What this task involves:
Although the entries contain pictures, write out only their text, exactly as it stands.

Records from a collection
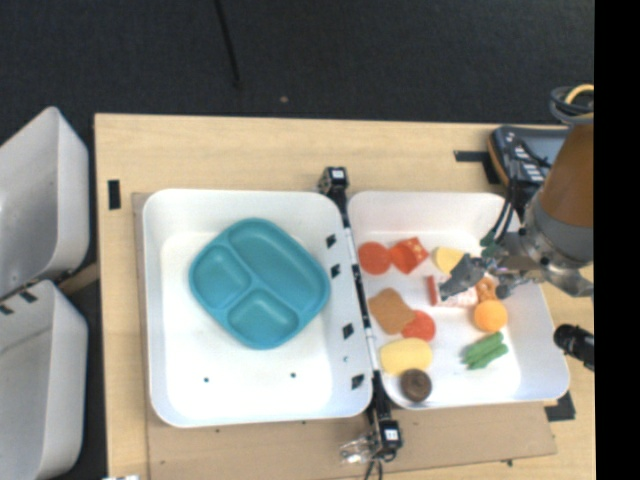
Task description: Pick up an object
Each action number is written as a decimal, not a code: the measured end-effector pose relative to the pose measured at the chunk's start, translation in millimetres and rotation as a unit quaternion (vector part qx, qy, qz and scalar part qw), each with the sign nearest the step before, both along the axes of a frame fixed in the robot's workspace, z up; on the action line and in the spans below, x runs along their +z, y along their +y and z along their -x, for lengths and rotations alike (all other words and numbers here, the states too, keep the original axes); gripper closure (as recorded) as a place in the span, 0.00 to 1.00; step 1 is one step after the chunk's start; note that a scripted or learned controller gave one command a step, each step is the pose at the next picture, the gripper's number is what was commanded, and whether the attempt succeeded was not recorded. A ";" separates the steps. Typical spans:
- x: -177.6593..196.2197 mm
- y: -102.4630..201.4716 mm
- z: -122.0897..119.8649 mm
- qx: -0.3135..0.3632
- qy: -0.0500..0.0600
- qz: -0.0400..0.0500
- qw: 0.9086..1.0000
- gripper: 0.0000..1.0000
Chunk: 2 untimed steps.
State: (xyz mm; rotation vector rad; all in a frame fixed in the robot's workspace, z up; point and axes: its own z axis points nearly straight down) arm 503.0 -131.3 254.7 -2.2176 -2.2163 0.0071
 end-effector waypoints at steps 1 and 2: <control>3.2 0.1 -1.7 0.001 -0.004 0.001 1.000 0.00; -60.3 1.4 0.4 0.000 -0.001 0.000 1.000 0.00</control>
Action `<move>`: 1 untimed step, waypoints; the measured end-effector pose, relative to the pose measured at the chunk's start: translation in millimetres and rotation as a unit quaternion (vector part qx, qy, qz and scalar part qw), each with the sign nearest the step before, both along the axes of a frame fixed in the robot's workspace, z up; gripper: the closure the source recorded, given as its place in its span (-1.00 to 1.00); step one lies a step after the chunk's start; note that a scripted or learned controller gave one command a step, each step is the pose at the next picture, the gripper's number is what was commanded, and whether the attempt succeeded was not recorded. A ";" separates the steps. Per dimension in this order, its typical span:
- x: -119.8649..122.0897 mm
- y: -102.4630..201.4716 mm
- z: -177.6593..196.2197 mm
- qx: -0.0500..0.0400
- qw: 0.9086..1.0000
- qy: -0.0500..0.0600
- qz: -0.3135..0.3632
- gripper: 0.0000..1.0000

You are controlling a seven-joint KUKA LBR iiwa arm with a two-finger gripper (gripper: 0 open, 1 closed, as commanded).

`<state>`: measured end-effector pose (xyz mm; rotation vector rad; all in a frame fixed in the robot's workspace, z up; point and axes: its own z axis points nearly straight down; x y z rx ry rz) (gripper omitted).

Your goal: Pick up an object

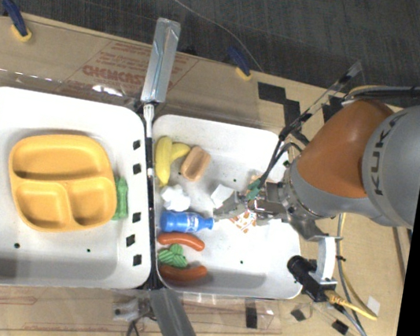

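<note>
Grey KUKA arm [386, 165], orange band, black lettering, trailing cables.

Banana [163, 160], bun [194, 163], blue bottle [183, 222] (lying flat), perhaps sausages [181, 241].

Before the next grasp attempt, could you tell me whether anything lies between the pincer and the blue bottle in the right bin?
Nothing visible does. The pincer hangs just up-right of the blue bottle, with bare bin floor between them. The crumpled white item lies beside that path, above the bottle.

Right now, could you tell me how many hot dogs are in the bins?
2: one hot dog lies below the blue bottle; another sits at the right bin's front edge. Clutter may hide more.
</note>
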<state>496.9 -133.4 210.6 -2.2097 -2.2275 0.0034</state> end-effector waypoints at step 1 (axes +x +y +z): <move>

Answer below:
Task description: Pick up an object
Each action number is written as a decimal, not a code: the measured end-effector pose relative to the pose measured at the chunk's start, translation in millimetres and rotation as a unit quaternion (vector part qx, qy, qz and scalar part qw), each with the sign nearest the step before, both along the axes of a frame fixed in the robot's workspace, z up; on the action line and in the spans below, x runs along their +z, y along their +y and z along their -x, for lengths and rotations alike (all other words and numbers here, the states too, keep the original axes); gripper closure (as recorded) as a place in the span, 0.00 to 1.00; step 1 is one step after the chunk's start; note that a scripted or learned controller gave one command a step, each step is the pose at the next picture, the gripper's number is what was commanded, and whether the attempt succeeded was not recorded. A ";" separates the steps. Typical spans:
- x: -177.6593..196.2197 mm
- y: -102.4630..201.4716 mm
- z: -122.0897..119.8649 mm
- qx: -0.3135..0.3632
- qy: -0.0500..0.0600
- qz: -0.0400..0.0500
- qw: 0.9086..1.0000
- gripper: 0.0000..1.0000
Chunk: 2 untimed steps.
State: (xyz mm; rotation vector rad; all in a frame fixed in the robot's workspace, z up; point and axes: its own z axis points nearly straight down) arm 503.0 -131.3 254.7 -2.2176 -2.2163 0.0071
 end-effector waypoints at steps 1 and 2: <control>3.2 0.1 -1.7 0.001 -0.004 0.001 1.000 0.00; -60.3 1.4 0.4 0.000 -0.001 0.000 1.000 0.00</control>
Action `<move>`: 1 untimed step, waypoints; the measured end-effector pose, relative to the pose measured at the chunk's start: translation in millimetres and rotation as a unit quaternion (vector part qx, qy, qz and scalar part qw), each with the sign nearest the step before, both along the axes of a frame fixed in the robot's workspace, z up; gripper: the closure the source recorded, given as its place in its span (-1.00 to 1.00); step one lies a step after the chunk's start; note that a scripted or learned controller gave one command a step, each step is the pose at the next picture, the gripper's number is what was commanded, and whether the attempt succeeded was not recorded. A ";" separates the steps. Per dimension in this order, its typical span:
- x: -119.8649..122.0897 mm
- y: -102.4630..201.4716 mm
- z: -177.6593..196.2197 mm
- qx: -0.0500..0.0400
- qw: 0.9086..1.0000
- qy: -0.0500..0.0600
- qz: -0.3135..0.3632
- gripper: 0.0000..1.0000

You are controlling a seven-joint KUKA LBR iiwa arm with a two-finger gripper (gripper: 0 open, 1 closed, as commanded).

`<state>`: measured end-effector pose (xyz mm; rotation vector rad; all in a frame fixed in the robot's workspace, z up; point and axes: its own z axis points nearly straight down; x y z rx ry rz) (gripper omitted).

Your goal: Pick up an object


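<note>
Grey KUKA arm [386, 165], orange band, black lettering, trailing cables.

Banana [163, 160], bun [194, 163], blue bottle [183, 222] (lying flat), perhaps sausages [181, 241].

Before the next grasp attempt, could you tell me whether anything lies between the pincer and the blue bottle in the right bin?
Nothing visible does. The pincer hangs just up-right of the blue bottle, with bare bin floor between them. The crumpled white item lies beside that path, above the bottle.

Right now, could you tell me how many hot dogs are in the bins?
2: one hot dog lies below the blue bottle; another sits at the right bin's front edge. Clutter may hide more.
</note>
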<state>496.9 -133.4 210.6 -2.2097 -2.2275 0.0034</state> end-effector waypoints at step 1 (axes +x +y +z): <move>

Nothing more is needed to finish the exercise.